Drivatars only appear to have two actual settings: on anything below average, they might as well not exist. You’ll wave to them as you smoke past everybody at the starting line and never see them again for the rest of the race, basically turning the whole game into a time-trial. Anything above average and they all become godlike beings, able to move their vehicles at speeds which would be impossible for any mortal to catch up. But how are you supposed to win a race? I’ve come up with basically one strategy for success: Aggressively throw yourself face-first into the pack as they go around a corner. Cut them off. Slam them into walls. Treat them like safety railings. Rubbin’s Racin.
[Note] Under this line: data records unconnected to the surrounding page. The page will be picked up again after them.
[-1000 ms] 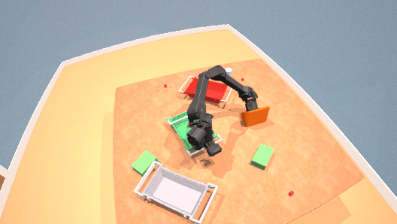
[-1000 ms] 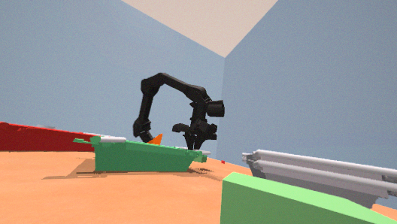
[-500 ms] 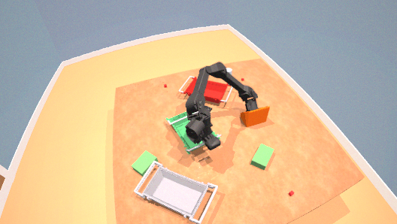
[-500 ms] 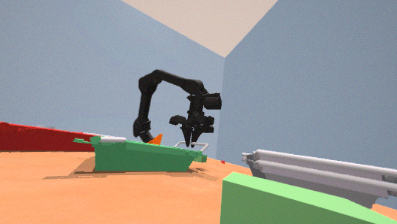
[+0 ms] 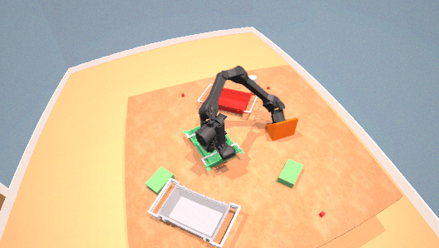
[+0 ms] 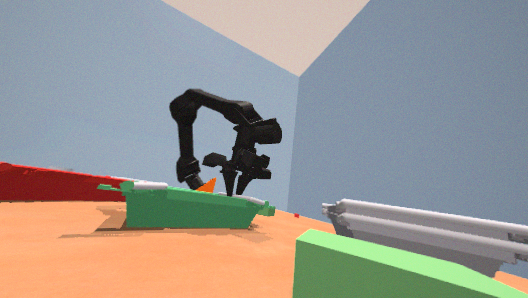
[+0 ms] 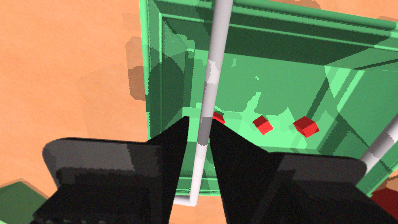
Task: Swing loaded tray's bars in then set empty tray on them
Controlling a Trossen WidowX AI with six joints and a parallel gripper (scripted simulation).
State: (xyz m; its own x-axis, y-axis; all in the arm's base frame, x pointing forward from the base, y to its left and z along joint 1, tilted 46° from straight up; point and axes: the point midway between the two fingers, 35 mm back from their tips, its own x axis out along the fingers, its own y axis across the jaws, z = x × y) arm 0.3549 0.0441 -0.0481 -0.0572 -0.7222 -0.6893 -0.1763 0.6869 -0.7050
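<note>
Right now my gripper tip is 370 mm to the left of the red tray, 180 mm past it and 10 mm above it.
</note>
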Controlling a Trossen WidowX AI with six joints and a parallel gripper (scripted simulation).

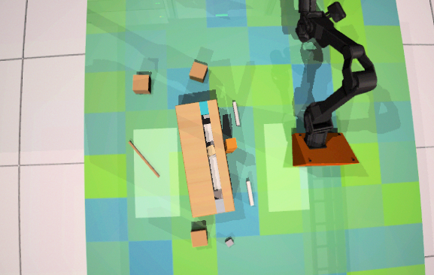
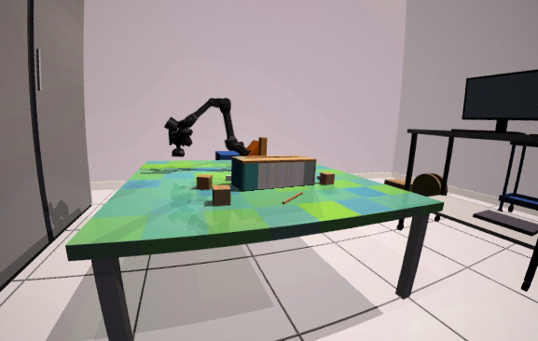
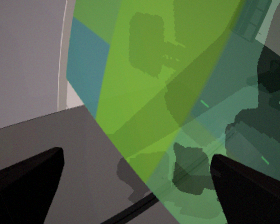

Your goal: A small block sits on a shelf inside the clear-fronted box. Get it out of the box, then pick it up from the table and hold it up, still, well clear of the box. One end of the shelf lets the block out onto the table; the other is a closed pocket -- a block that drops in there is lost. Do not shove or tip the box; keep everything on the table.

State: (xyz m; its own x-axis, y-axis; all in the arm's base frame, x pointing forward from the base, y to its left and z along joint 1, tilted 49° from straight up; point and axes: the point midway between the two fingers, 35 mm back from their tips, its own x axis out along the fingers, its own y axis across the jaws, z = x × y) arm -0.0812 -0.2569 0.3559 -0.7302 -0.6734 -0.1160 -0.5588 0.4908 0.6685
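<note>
The tan block lies 480 mm ahead of my gripper tip, 440 mm to the left of it and 30 mm below it. Round my gripper tip: thin stick (730 mm ahead, 450 mm to the left, 110 mm below); box (460 mm ahead, 460 mm to the left, 50 mm below); orange bar (410 mm ahead, 440 mm to the left).
</note>
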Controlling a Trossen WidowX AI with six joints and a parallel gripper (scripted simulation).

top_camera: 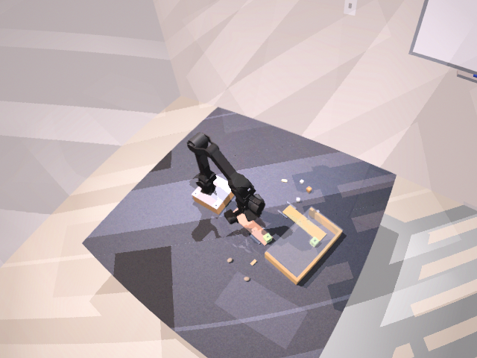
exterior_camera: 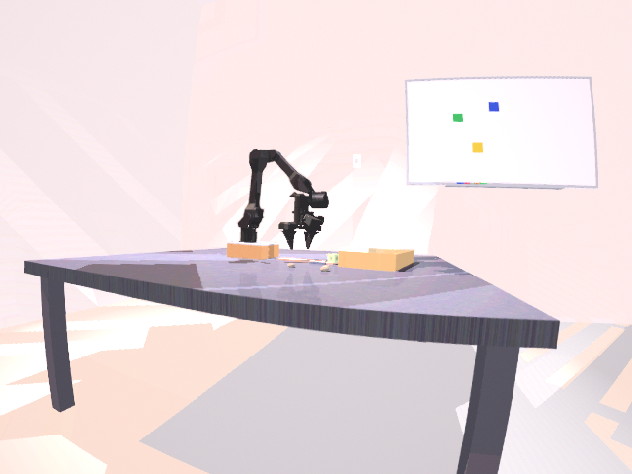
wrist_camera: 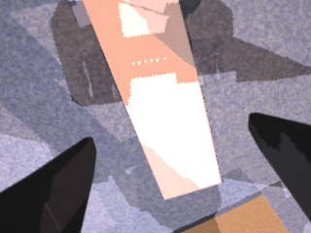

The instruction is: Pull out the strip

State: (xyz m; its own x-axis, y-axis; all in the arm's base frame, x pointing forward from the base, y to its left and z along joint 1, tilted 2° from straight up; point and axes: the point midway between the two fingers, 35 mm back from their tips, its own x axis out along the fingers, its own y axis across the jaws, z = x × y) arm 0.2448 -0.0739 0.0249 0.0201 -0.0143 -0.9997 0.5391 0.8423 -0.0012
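Now: the salmon strip 40 mm below my gripper tip, 30 mm ahead of it and 10 mm to the right of it.
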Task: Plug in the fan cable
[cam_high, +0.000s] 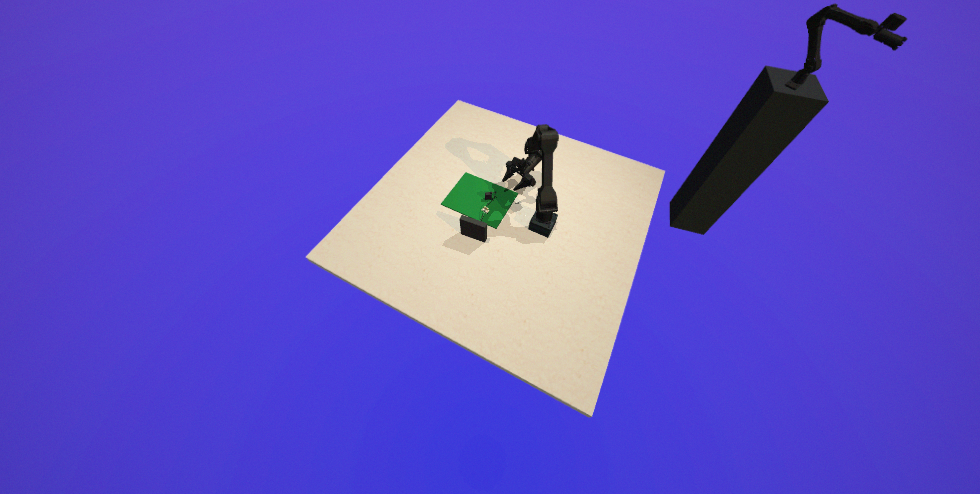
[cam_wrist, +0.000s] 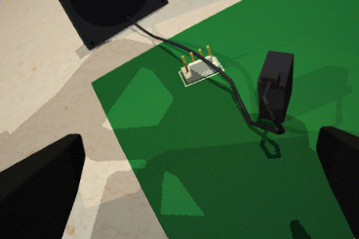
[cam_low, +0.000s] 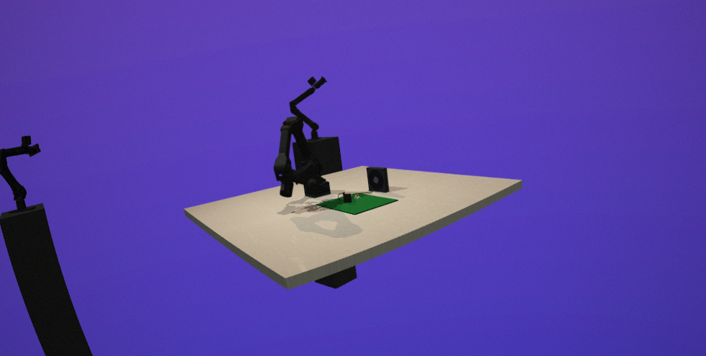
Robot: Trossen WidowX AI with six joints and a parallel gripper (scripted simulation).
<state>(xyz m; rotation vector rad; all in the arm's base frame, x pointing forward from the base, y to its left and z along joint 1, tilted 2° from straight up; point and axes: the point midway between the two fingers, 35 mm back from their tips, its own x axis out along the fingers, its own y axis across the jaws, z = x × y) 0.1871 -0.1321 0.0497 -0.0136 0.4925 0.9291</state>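
Now: the black fan plug 90 mm ahead of my gripper tip, 30 mm to the left of it and 70 mm below it. From my gripper tip the other things lie so: green board 120 mm ahead, 50 mm to the left, 110 mm below; then black fan 80 mm ahead, 260 mm to the left, 30 mm below; then header 80 mm ahead, 110 mm to the left, 90 mm below.
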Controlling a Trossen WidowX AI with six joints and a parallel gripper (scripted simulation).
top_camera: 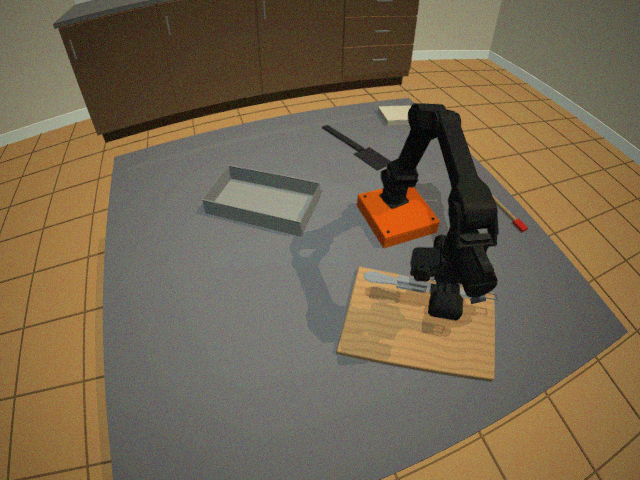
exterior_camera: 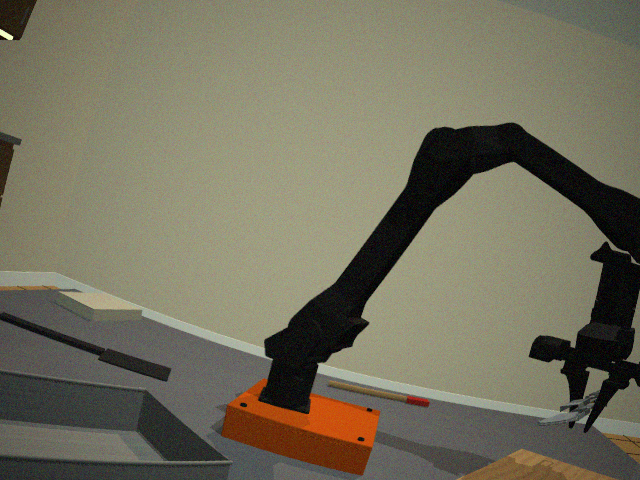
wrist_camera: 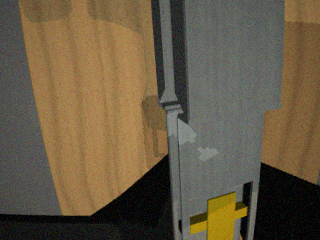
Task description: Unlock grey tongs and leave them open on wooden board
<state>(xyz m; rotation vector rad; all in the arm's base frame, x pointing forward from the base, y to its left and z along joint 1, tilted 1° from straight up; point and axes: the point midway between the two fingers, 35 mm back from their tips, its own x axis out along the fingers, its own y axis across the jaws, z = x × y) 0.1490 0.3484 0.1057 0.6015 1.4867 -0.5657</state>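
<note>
The wooden board lies 10 cm below my gripper tip. The rest, counted from my gripper tip: yellow lock tab: 4 cm above; black spatula: 23 cm behind, 67 cm to the right, 10 cm below; grey roasting tin: 17 cm ahead, 55 cm to the right, 8 cm below.
</note>
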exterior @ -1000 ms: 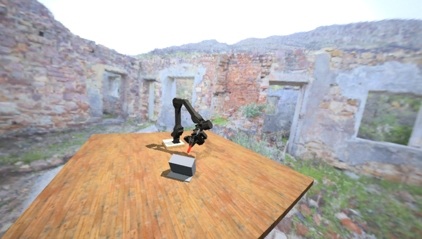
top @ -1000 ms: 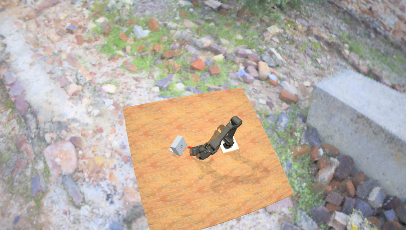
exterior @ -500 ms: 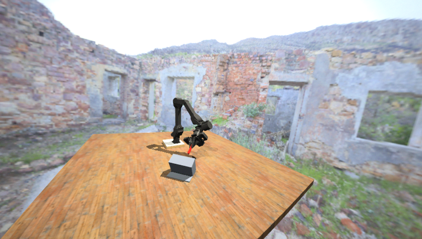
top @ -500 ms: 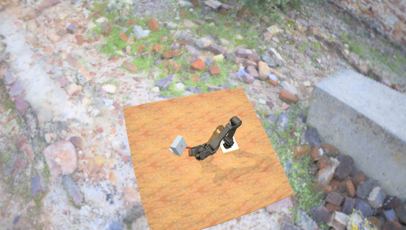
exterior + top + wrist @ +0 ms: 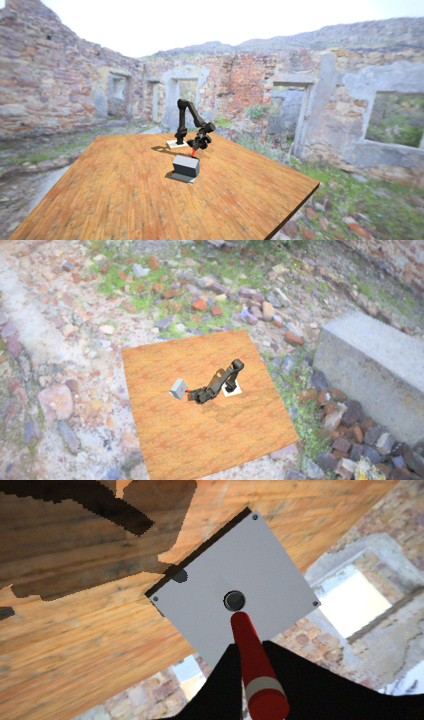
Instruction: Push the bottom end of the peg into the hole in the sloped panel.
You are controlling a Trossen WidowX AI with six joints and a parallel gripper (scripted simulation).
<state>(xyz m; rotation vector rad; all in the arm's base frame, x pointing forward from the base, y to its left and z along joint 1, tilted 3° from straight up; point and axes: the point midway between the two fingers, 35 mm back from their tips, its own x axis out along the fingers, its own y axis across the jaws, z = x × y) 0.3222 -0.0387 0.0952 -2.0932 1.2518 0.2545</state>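
My gripper tip is 60 mm short of the grey sloped panel, 80 mm to the left of it and 60 mm above it. Also, from my gripper tip: round red peg (10 mm behind, 10 mm to the left, 10 mm above).
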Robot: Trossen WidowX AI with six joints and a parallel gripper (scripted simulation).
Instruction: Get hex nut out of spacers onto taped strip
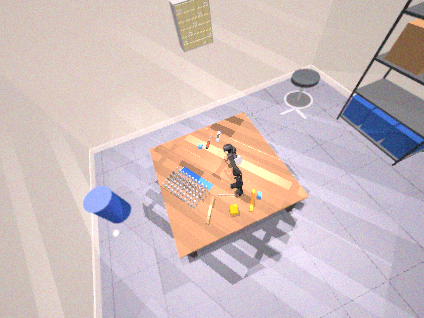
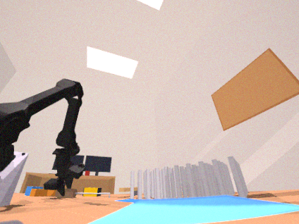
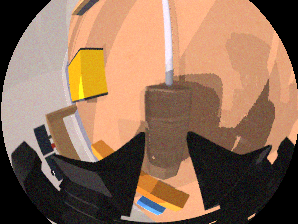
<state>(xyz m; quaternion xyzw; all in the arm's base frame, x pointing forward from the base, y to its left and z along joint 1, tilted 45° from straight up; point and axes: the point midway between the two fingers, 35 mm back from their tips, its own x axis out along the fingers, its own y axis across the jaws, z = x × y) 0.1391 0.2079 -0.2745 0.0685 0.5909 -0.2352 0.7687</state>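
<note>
My gripper tip is now 110 mm to the right of the orange bar and 70 mm past it. Round my gripper tip: blue taped strip (390 mm to the right, 310 mm ahead, 20 mm below).
</note>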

But what about the straightaways, you say? How am I supposed to catch up with a vehicle that is seemingly unmoored from the physics simulation of the game, able to corner perfectly, able to completely disregard off-road conditions no matter the vehicle or tire style, able to plow through trees and take no slow-down whatsoever? The answer is that you aren’t really playing a racing game, you’re playing… something else. At anything above “average” it seems like the game implemented inverse rubber-banding. As stated, rubber-banding is a catch-up mechanism for drivers who are doing poorly. Here, it seems like when you do a good job cornering, or a good job drafting behind a car, or basically anything else that gives you a score boost, the game artificially slows down the cars ahead of you so you can pass them. Please understand they do not appear to brake and this isn’t a reaction to like “you took an aggressive line and so you’re going to get to a point faster”. It’s disconnected, like you had a good corner, we’re going to slow down the dude ahead of you 2% for the next 20 seconds.

This whole system felt terrible after I realized what was happening. Near the end of the game, if I wasn’t already in the top-3 by like 45% through a race I’d just restart, because with that much track left there’s not much hope of recovering. I could sorta understand that this might be something you’d add to higher difficulty settings – where I expect the CPU to start cheating – it’s crazy to me that it’s there on Average.

But that’s fine, because this isn’t “just” a racing game, it’s an open world self-directed screw-around game. By that measure the game is fantastic. The sandbox is great, the setting is beautifully presented, the variety of cars is absurd, they’ve just built a fun world to tool around in. You’re never more than a couple meters from some kind of something popping up and giving you a notification that you found a new road, or found a bonus board, or found a mascot to plow into, or found a new map-activity, or found a new race, or found a sick new 2004 Honda Civic Type-R on the side of the road.

So should you get this? Ehhhhh. I hadn’t played a big open-world collectathon in awhile, so I was in the mood. If you’re burned out, it’s absolutely skippable. But if you’re up for one of those, or are remotely weeb-inclined or a Car Weirdo (Affectionate), there are worse ways you could spend your time.